[WHAT NEEDS TO BE DONE]: What lines in the material hold the string "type"? Return every one of them.

[DATASET SECTION]:
|---|
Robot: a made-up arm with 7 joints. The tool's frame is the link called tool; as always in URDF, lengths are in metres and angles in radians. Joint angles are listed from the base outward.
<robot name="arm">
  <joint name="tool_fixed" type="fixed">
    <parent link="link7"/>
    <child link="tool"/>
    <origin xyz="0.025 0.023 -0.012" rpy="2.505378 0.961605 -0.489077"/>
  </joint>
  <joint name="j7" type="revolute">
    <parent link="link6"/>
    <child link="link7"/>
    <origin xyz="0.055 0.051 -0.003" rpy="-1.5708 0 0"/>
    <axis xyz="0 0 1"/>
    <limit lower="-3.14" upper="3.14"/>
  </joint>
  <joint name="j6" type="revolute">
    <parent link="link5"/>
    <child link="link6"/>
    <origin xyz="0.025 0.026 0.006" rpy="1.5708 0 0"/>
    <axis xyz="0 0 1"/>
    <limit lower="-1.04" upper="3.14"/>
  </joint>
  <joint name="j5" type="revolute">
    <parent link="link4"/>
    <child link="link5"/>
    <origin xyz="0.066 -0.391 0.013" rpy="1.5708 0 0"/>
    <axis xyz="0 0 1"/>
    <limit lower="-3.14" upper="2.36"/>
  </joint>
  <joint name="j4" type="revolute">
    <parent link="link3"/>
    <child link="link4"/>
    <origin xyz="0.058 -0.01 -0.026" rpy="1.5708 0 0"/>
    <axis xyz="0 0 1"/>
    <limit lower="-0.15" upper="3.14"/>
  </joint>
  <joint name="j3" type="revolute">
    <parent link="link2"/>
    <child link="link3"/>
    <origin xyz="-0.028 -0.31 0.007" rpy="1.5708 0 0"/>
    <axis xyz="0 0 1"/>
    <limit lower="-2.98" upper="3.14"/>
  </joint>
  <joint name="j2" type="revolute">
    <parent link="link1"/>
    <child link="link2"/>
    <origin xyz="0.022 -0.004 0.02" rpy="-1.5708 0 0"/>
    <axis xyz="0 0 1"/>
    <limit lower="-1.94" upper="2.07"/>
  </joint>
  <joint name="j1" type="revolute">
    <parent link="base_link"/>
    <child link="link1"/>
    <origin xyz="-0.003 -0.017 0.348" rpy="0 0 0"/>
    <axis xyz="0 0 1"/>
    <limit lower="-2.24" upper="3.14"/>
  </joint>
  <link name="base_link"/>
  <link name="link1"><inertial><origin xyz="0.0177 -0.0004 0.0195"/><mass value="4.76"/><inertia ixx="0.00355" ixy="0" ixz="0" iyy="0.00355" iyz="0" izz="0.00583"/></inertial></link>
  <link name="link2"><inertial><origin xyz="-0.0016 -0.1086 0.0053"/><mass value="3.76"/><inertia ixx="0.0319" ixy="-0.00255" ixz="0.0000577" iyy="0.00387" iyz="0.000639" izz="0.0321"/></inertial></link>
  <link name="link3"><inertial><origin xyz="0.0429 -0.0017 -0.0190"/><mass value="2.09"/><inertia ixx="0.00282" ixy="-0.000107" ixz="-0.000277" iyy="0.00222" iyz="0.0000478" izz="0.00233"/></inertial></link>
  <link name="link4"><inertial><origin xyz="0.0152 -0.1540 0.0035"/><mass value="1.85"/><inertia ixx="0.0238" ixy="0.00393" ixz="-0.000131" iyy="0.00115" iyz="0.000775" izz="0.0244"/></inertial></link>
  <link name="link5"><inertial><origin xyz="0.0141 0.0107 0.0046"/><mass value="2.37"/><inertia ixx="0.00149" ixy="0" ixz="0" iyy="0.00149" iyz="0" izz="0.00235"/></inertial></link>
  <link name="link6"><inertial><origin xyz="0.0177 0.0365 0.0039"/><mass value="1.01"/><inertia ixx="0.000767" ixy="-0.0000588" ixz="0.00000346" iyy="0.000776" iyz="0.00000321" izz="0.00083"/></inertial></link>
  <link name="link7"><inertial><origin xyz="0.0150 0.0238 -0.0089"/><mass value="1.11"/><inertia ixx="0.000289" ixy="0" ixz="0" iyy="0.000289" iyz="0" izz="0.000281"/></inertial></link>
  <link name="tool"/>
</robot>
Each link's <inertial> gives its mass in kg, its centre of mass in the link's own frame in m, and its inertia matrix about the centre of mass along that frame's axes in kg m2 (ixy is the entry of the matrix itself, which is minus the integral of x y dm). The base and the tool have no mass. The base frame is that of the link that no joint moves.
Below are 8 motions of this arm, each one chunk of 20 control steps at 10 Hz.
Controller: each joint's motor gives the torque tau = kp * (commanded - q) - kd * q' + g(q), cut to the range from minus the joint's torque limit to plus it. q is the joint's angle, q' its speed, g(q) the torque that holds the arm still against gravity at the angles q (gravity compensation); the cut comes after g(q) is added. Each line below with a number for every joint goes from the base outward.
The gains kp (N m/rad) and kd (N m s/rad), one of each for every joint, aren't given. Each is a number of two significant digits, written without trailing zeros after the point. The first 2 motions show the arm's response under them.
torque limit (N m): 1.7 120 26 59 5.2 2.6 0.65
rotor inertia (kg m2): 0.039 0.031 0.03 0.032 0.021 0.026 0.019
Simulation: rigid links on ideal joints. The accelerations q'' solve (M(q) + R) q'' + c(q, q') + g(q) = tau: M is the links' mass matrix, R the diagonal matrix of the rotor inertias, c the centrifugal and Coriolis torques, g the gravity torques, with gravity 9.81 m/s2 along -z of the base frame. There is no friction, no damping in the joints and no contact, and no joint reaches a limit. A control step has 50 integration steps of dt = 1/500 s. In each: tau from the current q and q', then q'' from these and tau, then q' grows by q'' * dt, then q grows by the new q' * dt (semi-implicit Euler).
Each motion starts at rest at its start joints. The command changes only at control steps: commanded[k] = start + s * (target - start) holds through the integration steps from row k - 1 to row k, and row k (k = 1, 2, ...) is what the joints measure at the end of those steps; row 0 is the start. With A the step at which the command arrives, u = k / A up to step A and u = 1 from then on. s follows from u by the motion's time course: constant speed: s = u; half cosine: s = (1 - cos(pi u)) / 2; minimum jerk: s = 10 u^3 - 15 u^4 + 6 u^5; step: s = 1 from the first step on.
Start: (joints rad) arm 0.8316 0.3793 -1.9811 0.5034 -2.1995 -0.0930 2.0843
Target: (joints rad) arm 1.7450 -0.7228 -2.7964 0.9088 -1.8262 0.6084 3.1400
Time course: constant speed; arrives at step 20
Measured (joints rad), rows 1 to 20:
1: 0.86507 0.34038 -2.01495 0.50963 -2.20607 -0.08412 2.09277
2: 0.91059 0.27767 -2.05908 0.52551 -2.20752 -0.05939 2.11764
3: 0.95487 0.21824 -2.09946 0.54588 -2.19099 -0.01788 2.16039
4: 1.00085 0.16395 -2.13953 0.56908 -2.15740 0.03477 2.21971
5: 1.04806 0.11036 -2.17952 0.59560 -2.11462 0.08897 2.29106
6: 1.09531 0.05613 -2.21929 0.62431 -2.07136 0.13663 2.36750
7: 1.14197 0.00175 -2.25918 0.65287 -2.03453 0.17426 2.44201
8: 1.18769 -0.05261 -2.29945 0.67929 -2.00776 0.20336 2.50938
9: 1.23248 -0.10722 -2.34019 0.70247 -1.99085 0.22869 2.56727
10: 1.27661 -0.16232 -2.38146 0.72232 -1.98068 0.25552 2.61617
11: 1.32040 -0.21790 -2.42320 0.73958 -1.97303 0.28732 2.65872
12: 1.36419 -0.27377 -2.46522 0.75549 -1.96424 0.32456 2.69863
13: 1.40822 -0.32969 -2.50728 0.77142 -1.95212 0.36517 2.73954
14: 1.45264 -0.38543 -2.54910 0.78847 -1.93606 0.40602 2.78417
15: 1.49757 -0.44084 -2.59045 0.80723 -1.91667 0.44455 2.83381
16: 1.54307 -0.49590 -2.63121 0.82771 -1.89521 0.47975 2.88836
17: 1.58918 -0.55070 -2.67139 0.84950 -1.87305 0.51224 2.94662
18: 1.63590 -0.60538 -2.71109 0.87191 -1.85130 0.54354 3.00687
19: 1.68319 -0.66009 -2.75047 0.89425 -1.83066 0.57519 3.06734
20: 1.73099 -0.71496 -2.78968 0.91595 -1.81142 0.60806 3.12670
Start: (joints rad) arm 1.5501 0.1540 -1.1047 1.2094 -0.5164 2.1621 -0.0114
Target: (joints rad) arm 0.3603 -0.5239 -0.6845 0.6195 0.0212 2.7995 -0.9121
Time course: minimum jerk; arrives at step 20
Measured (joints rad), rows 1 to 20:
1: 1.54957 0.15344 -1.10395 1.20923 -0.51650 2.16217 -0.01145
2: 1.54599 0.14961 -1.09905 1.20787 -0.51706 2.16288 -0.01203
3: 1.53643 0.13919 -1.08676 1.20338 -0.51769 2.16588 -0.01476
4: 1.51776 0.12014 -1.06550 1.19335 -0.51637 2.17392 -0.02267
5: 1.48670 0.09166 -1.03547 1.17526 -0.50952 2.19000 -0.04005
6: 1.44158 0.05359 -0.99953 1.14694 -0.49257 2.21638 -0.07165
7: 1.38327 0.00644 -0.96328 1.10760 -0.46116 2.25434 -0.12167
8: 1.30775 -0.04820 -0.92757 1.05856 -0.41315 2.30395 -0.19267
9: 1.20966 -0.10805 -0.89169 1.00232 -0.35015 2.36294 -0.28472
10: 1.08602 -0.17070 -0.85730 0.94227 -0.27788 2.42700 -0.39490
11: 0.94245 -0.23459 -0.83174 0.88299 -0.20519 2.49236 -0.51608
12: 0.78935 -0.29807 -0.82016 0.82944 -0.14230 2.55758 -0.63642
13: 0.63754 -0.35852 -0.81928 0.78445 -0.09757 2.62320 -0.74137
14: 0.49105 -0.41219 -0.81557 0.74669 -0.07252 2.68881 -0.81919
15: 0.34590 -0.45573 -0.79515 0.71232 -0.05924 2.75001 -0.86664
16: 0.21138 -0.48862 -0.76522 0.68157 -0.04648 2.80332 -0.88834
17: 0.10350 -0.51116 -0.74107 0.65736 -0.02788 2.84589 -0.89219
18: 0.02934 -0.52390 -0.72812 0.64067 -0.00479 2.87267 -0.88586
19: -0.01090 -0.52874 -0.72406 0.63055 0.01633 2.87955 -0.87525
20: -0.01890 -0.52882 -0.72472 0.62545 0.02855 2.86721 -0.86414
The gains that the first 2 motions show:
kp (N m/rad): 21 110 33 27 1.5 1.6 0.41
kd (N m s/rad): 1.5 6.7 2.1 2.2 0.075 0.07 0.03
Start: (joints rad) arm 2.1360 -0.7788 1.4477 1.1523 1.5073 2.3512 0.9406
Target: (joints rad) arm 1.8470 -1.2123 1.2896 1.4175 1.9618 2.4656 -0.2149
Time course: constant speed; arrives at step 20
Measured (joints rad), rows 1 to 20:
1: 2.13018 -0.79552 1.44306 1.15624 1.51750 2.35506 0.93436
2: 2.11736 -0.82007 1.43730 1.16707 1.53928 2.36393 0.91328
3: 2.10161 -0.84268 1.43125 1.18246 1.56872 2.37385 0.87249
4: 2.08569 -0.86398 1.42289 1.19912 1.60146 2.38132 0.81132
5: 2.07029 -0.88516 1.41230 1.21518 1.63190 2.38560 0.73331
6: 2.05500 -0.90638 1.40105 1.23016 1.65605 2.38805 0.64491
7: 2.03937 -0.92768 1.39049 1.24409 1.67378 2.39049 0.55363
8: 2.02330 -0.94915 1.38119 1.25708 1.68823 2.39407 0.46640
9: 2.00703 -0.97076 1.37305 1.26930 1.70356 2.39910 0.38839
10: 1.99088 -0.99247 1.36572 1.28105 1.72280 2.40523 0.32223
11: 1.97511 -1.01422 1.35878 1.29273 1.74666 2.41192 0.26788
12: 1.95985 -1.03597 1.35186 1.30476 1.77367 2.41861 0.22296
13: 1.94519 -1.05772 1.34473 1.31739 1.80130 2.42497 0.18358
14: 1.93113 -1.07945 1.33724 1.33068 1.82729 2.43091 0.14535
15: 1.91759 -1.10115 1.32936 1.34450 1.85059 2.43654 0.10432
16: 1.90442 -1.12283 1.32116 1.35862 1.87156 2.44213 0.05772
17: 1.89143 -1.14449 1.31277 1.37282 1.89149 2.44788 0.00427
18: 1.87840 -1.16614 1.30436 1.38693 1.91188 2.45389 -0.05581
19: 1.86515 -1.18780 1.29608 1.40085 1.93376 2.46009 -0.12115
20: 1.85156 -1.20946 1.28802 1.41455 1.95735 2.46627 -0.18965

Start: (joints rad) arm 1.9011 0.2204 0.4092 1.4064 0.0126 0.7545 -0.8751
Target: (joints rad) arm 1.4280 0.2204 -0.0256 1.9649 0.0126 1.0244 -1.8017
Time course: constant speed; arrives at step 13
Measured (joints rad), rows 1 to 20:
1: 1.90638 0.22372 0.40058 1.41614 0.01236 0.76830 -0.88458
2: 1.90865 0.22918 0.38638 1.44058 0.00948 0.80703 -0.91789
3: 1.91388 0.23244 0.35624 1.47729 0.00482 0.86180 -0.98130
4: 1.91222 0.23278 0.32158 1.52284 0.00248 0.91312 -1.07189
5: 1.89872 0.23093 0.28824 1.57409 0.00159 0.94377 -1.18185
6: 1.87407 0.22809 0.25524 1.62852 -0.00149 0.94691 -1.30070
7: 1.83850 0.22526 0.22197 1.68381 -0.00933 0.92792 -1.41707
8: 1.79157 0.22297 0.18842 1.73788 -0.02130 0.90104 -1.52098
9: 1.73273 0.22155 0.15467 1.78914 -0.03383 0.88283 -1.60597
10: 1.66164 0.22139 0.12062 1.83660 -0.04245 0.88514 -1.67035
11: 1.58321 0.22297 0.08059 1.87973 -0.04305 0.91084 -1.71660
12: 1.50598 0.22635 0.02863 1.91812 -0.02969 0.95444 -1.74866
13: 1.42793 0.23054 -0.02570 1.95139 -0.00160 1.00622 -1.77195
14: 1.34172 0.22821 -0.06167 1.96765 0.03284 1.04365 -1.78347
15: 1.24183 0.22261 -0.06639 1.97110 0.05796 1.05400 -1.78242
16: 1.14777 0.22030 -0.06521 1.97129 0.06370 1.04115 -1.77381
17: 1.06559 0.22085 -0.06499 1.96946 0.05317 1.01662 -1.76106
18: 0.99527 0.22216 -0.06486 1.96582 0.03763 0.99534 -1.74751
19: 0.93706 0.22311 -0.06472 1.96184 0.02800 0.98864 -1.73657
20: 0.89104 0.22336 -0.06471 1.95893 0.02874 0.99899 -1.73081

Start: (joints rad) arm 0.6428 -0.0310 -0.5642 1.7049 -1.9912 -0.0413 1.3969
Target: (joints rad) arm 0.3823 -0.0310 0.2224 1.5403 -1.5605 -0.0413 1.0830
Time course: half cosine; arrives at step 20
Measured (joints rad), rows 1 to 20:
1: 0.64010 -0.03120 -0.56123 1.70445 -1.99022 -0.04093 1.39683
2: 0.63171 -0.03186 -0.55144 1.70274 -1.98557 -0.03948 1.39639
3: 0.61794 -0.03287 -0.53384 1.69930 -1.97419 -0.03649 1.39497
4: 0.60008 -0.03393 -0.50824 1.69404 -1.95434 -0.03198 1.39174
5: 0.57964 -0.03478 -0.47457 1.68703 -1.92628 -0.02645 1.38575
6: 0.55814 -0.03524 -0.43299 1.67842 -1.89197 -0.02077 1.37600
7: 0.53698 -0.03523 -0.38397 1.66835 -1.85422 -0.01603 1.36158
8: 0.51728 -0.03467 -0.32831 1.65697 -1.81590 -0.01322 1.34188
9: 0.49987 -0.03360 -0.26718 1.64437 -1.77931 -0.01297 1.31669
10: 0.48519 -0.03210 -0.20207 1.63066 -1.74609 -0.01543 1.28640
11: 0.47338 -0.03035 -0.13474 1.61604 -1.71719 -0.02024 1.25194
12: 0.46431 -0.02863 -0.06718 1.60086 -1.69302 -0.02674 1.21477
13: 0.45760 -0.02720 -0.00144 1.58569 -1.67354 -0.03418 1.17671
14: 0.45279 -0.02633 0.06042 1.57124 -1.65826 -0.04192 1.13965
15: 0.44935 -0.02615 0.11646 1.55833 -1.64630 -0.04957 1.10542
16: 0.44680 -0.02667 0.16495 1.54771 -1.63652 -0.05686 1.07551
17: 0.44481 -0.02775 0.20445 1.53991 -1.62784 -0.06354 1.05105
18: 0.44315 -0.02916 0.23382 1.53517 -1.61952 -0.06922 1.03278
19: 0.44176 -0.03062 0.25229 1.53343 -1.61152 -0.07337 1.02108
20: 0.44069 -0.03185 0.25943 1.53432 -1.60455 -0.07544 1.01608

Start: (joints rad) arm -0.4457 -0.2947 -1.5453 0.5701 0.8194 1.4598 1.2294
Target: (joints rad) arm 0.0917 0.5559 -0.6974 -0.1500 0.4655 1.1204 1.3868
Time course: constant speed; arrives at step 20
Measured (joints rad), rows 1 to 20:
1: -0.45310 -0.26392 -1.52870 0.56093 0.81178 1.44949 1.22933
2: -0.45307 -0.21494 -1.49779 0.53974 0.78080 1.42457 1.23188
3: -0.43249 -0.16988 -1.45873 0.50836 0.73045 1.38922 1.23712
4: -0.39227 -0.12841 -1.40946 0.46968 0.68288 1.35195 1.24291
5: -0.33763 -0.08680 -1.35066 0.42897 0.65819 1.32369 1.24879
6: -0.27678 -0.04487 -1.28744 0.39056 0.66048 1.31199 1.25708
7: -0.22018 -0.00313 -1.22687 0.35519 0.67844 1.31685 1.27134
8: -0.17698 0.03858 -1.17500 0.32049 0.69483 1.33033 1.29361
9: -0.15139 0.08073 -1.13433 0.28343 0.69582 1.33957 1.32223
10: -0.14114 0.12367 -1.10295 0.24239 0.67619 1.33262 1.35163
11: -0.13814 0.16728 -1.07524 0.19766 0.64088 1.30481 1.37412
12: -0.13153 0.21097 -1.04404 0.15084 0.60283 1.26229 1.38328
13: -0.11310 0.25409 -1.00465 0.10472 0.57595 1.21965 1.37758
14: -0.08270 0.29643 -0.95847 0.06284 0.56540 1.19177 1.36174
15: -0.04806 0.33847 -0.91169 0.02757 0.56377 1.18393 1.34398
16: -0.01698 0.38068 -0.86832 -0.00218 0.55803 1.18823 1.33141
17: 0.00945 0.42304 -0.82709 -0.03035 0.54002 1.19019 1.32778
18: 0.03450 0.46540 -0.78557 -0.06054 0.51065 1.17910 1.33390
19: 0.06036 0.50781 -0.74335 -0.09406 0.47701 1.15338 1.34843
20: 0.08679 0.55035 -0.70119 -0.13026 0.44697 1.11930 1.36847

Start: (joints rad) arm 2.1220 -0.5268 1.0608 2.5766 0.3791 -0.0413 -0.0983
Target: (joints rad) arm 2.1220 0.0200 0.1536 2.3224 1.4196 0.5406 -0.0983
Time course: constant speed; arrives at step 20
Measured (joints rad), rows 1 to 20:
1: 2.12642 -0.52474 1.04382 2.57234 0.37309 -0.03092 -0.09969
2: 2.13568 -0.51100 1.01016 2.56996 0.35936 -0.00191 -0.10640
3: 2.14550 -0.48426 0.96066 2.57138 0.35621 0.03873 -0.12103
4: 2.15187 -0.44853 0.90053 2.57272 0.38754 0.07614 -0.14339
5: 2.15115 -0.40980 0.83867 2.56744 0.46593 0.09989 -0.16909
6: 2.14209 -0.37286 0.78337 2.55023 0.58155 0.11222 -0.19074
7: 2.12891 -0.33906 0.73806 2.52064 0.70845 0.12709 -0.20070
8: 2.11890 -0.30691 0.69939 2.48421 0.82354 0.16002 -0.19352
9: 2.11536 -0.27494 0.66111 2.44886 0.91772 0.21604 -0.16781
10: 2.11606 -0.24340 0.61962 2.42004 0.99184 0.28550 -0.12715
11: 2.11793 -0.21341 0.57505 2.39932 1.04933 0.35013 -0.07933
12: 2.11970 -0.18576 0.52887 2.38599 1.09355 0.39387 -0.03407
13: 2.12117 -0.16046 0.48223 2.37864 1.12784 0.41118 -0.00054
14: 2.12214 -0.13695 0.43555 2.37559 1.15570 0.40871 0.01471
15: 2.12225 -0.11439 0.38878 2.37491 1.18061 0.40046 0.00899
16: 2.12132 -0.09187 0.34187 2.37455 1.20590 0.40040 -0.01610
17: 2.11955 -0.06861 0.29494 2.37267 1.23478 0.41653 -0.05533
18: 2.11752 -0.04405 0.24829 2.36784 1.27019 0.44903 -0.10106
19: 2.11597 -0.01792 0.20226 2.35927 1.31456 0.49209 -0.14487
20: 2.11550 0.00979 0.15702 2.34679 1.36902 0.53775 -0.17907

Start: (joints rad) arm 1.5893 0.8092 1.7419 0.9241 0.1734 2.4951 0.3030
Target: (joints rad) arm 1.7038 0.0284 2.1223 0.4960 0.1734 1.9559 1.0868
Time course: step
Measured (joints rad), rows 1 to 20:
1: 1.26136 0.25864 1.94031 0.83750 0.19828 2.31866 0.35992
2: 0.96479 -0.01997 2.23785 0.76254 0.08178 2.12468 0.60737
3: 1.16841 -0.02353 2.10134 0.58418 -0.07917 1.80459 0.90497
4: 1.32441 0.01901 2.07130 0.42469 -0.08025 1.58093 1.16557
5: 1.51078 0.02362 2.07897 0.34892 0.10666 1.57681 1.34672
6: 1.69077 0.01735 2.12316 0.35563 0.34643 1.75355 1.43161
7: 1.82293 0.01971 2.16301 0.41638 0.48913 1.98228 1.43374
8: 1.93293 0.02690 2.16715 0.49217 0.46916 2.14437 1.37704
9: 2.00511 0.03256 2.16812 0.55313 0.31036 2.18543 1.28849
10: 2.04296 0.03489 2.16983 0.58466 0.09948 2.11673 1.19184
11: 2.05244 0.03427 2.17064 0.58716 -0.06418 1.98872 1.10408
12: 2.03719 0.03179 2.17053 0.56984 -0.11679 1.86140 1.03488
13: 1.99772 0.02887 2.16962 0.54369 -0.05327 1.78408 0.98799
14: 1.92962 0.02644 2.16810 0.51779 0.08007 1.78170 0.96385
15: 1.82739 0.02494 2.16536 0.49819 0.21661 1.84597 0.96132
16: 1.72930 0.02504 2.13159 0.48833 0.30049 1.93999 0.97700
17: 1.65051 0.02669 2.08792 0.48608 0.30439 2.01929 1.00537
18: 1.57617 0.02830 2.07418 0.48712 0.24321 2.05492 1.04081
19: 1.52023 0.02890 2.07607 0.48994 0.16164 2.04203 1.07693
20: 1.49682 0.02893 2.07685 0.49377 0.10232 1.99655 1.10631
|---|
[EXPECTED ANSWER]:
  <joint name="tool_fixed" type="fixed">
  <joint name="j7" type="revolute">
  <joint name="j6" type="revolute">
  <joint name="j5" type="revolute">
  <joint name="j4" type="revolute">
  <joint name="j3" type="revolute">
  <joint name="j2" type="revolute">
  <joint name="j1" type="revolute">

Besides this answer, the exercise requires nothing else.